Exercise details. Restate word for word the span that opens with the line containing "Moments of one" and closes with the final line of the data; give only those lines.

Recorded data.

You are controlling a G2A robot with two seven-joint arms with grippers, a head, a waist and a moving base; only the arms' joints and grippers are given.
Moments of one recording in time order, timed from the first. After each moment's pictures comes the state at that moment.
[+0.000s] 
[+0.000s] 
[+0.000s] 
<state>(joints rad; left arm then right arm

Exercise result.
Moments of one recording in time order, timed from the first. After each moment's pictures comes the state at that moment.
[+0.000s] 
[+0.000s] 
[+0.000s] 
<state>(joints rad; left arm then right arm

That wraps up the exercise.